Beyond that, there were the women – lots of them apparently; so many that he had to give his personal bodyguards the details of where he might be found on any one night or when relaxing in the afternoon between official engagements. In May of this year, just months before he died, he was accused of fondling a female German journalist’s buttocks. Needless to say, he denied the charge.
The French could forgive him his peccadillos, which at the time, if less so today, would have been regarded as one of the perks of the job. They were less forgiving of his upper-class pretensions. When he played on his aristocratic-sounding surname, d’Estaing, to buy the Chateau d’Estaing, in central France, and then passed it off as his ancestral home, the result was less positive than he might have wished. Most of the French simply shook their heads. Others laughed out loud. Descended in fact from a line of hauts fonctionnaires, he lacked all claim to D’Estaing lineage. The suffix, it turned out, had been added to the family name by his grandfather in hope of social advancement.

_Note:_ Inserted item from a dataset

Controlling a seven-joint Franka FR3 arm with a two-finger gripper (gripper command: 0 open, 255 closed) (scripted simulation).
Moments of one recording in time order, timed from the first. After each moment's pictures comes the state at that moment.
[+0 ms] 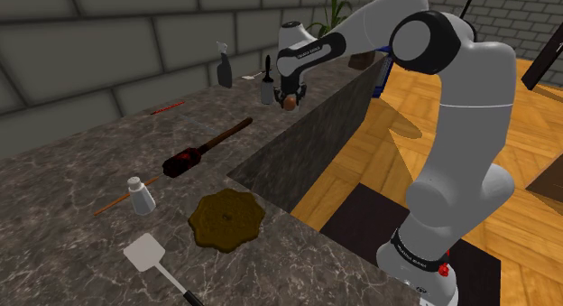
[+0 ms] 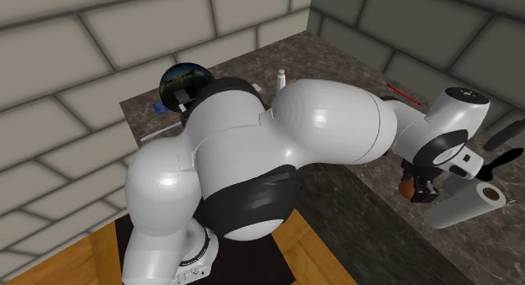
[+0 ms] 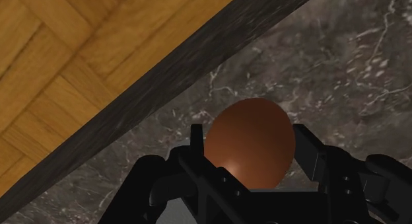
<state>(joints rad) -0.48 0.40 0.23 -1.69 -0.35 2.17 0.50</state>
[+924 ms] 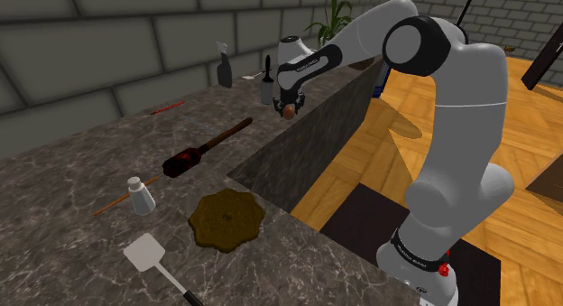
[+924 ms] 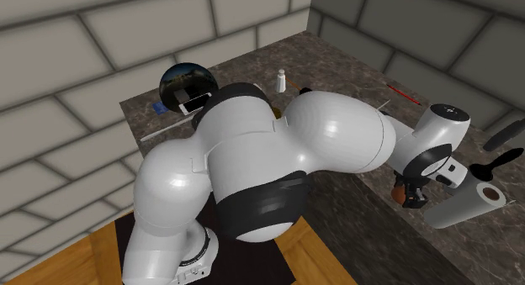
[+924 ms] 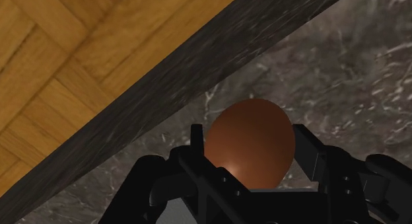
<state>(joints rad) -0.48 0.45 0.22 -1.74 -0.38 2.27 0.53</state>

And yet, at the age of 94, the 6’2” former head of state was still accorded all the trappings of his rank, including membership of the Constitutional Council of the Republic. Given that, like all other members of his generation, he had been a member of the wartime Resistance and had taken part in the liberation of Paris, this was perhaps no more than his due. Covid may have claimed the life of Valéry Marie René Georges Giscard d’Estaing, third President of the Fifth Republic, but in the end, in his own mind, and in the minds of others, he died a hero.